Work to complete
Retype every entry precisely and keep each line whole.
───── Task inputs ─────
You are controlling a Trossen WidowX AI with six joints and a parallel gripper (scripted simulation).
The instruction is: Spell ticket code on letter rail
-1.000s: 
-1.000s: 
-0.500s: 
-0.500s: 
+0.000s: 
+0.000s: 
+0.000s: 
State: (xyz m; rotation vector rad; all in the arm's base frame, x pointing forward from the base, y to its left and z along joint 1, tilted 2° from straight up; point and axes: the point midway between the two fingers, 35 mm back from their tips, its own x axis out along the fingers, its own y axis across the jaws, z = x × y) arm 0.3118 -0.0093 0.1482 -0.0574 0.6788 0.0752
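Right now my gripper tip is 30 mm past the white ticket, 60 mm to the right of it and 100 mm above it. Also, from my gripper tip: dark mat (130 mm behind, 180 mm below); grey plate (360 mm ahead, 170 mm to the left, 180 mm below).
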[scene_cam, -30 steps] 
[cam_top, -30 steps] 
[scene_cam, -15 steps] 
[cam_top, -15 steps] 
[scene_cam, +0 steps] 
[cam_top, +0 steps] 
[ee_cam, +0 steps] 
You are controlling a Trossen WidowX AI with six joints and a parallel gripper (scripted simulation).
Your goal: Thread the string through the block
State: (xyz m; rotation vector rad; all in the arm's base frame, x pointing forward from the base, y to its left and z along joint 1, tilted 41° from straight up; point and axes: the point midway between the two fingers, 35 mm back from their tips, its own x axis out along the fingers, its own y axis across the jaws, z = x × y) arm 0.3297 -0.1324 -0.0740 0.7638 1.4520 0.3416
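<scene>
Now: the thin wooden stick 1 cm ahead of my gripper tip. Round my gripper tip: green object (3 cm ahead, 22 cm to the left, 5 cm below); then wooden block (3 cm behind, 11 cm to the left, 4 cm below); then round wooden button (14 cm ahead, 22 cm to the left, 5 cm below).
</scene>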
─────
Result of this exercise
You are controlling a Trossen WidowX AI with six joints and a parallel gripper (scripted simulation).
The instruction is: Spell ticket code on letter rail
-1.000s: 
-1.000s: 
-0.500s: 
-0.500s: 
+0.000s: 
+0.000s: 
+0.000s: 
State: (xyz m; rotation vector rad; all in the arm's base frame, x pointing forward from the base, y to its left and z along joint 1, tilted 2° from straight up; point and axes: the point midway between the two fingers, 35 mm back from their tips, its own x axis out along the fingers, its own y axis across the jaws, z = x × y) arm 0.3118 -0.0093 0.1482 -0.0574 0.6788 0.0752
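Right now my gripper tip is 30 mm past the white ticket, 60 mm to the right of it and 100 mm above it. Also, from my gripper tip: dark mat (130 mm behind, 180 mm below); grey plate (360 mm ahead, 170 mm to the left, 180 mm below).
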[scene_cam, -30 steps] 
[cam_top, -30 steps] 
[scene_cam, -15 steps] 
[cam_top, -15 steps] 
[scene_cam, +0 steps] 
[cam_top, +0 steps] 
[ee_cam, +0 steps] 
You are controlling a Trossen WidowX AI with six joints and a parallel gripper (scripted simulation).
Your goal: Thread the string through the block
State: (xyz m; rotation vector rad; all in the arm's base frame, x pointing forward from the base, y to its left and z along joint 1, tilted 41° from straight up; point and axes: the point midway between the two fingers, 35 mm back from their tips, its own x axis out along the fingers, its own y axis across the jaws, z = x × y) arm 0.3297 -0.1324 -0.0740 0.7638 1.4520 0.3416
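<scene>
Now: the thin wooden stick 1 cm ahead of my gripper tip. Round my gripper tip: green object (3 cm ahead, 22 cm to the left, 5 cm below); then wooden block (3 cm behind, 11 cm to the left, 4 cm below); then round wooden button (14 cm ahead, 22 cm to the left, 5 cm below).
</scene>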

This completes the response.